Hstyle

Historical documents can reveal a great deal of information about our past, such as, form of writing,
wording, content that did not exist and more. In order to perform computational learning (Machine Learning)
a huge amount of classified data (Classified Data) is needed. The process of creating classified data
(Annotations) is expensive and tedious work, and therefore in the field of historical documents,
the databases that exist for training models are small. These datasets do not allow training deep
models to get high results.

In order to create a large database of data, in an easy way that requires less resources, it is necessary
to create synthetic data. In the this project, we researched a method for creating synthetic
historical data and developed a system (website) that allows each user to synthesize documents himself.

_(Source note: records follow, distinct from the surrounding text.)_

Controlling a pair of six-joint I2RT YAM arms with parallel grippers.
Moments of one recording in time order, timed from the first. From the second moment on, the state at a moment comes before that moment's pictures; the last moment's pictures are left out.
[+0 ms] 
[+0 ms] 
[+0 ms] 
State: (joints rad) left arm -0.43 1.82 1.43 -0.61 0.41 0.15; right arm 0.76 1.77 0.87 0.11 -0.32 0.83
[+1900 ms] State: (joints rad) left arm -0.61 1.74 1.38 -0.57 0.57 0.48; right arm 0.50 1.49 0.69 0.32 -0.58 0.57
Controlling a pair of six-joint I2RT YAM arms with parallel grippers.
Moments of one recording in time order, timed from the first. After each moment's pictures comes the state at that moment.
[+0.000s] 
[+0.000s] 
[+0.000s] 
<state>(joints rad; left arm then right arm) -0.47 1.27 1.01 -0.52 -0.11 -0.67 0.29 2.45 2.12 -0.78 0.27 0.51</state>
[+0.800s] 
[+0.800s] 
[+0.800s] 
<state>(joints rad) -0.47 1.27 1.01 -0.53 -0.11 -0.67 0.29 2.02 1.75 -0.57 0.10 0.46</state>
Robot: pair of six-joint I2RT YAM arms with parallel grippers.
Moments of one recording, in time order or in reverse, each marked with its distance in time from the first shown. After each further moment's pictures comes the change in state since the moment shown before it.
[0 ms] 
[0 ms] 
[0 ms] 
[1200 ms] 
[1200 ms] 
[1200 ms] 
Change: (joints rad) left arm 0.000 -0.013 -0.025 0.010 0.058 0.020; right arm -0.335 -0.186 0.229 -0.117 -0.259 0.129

Our method is a deep learning method based on neural style transfer. In order to improve
the results of the method, we used several techniques of computer vision, such as Binarization,
Dilation and Image Processing.

This Project was created with Python, FastAPI, TensorFlow, Keras, OpenCV, Angular, Bootstrap and more libraries.

Project Research

In order to understand the steps and what we did you are welcome to look at
the Project Book.

Project Setup and Run

In order to run this project with docker your environment needs to support TensorFlow Docker. You can follow this link to get everything set settled.

Run on local environment:

Clone this repository.
Open cmd/shell/terminal and go to application folder: cd Hstyle/app
Run the docker-compose file: docker-compose -f docker-compose-local.yml up
Open this link.
Enjoy the application.

Run on production environment:

Clone this repository.
Open the following file: Hstyle/app/client/src/environments/environment.prod.ts
In the opened file from step 2 change the API_URL to ‘http://PRODUCTION_IP_ADDRESS:5000‘ where PRODUCTION_IP_ADDRESS is your deployment server IP address.
Open cmd/shell/terminal and go to application folder: cd Hstyle/app
Run the docker-compose file: `docker-compose -f docker-compose-prod.yml up``
Open this link http://PRODUCTION_IP_ADDRESS:3000/ where PRODUCTION_IP_ADDRESS is your deployment server IP address.
Enjoy the application.

Demo

Examples

Content Image	Style Image	Changes Applied To Content Image	Result
		Original
		Original
		Apply dilation
		Apply dilation
		Apply binarization
		Apply binarization
		Apply dilation and binarization
		Apply dilation and binarization
		Replace white background with style average pixel value
		Replace white background with style average pixel value
		Replace white background with style average pixel value + Apply dilation
		Replace white background with style average pixel value + Apply dilation
		Replace white background with style average pixel value + Apply binarization
		Replace white background with style average pixel value + Apply binarization
		Replace white background with style average pixel value + Apply binarization + Apply dilation
		Replace white background with style average pixel value + Apply binarization + Apply dilation

Evaluation

In order to evaluate and determine which technique is best from 3 techniques, which we thought have the best results (Original content image, Dilate content image, Binary content image), we performed a survey of 50 participants and asked them to rate image readability and image historical look, 1-being the lowest (poor) and 5-being the highest (great).

Result for image historical look

Historical Image Readability

As we can see, ‘dilate content image’ and ‘binary content image’ get the highest amount of votes for rate three and above, meaning, these results have the highest readability.

Result for image historical look

Image Historical Look

As we can see, ‘dilate content image’ gets the highest amount of votes for rate three and above, meaning, these results have the most historical look.